De surcroît, dès lors que l’article 19-2 susvisé énonce que ce n’est qu’après mise en demeure restée infructueuse que la totalité des charges impayées restant dues, ainsi que les provisions non encore échues, deviennent immédiatement exigibles, la mise en demeure ne peut inclure les sommes restant dues puisque, aux termes de cet article, celles-ci ne sont pas encore exigibles à la date de son établissement.

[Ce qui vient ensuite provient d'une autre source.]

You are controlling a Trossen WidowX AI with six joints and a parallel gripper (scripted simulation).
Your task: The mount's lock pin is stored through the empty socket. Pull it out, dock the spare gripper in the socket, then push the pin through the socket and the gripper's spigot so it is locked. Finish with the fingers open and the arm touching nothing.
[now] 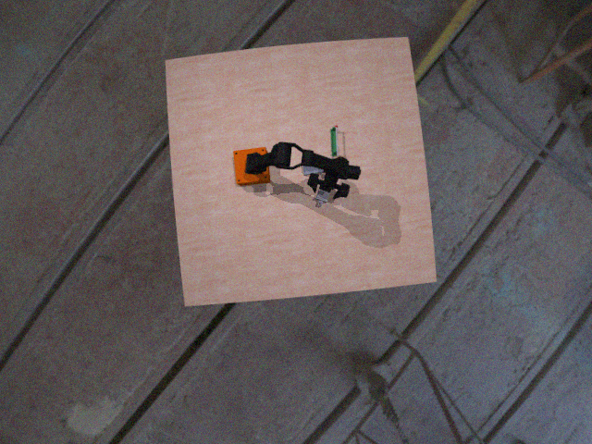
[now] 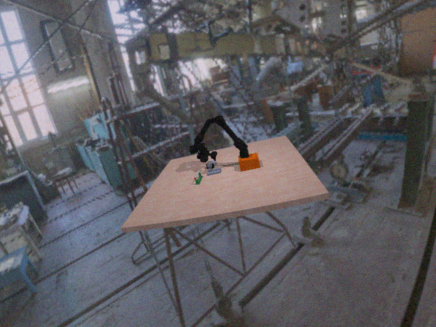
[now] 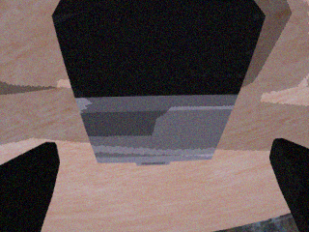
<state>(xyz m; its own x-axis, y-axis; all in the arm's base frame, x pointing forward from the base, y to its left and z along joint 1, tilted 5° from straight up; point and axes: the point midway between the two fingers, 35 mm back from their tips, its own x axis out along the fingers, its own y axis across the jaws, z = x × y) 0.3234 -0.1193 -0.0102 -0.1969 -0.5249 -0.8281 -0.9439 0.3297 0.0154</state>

Enfin, considérer que la procédure accélérée au fond prévue à l’article 19-2 de la loi du 10 juillet 1965 pourrait valablement être mise en œuvre, en l’absence de paiement par le copropriétaire défaillant de la totalité de sa créance après mise en demeure, reviendrait à faire perdre tout sens à la procédure de droit commun devant le tribunal judiciaire. Celle-ci n’aurait en effet plus lieu d’être dès lors que le syndicat des copropriétaires se verrait offrir la possibilité d’assigner ledit copropriétaire devant le président de la juridiction, dans le cadre d’une procédure orale et simplifiée, aux fins de recouvrir la totalité de sa créance.
En conséquence, la mise en demeure du 14 décembre 2023 ne répondant pas à ces exigences, il y a lieu de déclarer les demandes du syndicat des copropriétaires fondées sur les dispositions de l’article 19-2 de la loi du 10 juillet 1965 irrecevables.
Sur les demandes accessoires
Le syndicat des copropriétaires, partie perdant le procès, sera condamné au paiement des entiers dépens de l’instance.
L’équité commande de ne pas faire droit à la demande de M. [J] au titre des dispositions de l’article 700 du code de procédure civile.
L’exécution provisoire est de droit et il n’y a pas lieu de l’écarter.
PAR CES MOTIFS,
Le président, statuant selon la procédure accélérée au fond et par un jugement contradictoire, en premier ressort, après débats en audience publique et par mise à disposition au greffe,
DÉCLARE irrecevables les demandes du syndicat des copropriétaires de l’immeuble sis [Adresse 9] à [Localité 16] ;
CONDAMNE le syndicat des copropriétaires de l’immeuble sis [Adresse 9] à [Localité 16] aux dépens ;
DÉBOUTE M. [W] [R] [J] de sa demande fondée sur les dispositions de l’article 700 du code de procédure civile ;
RAPPELLE que l’exécution provisoire du jugement est de droit.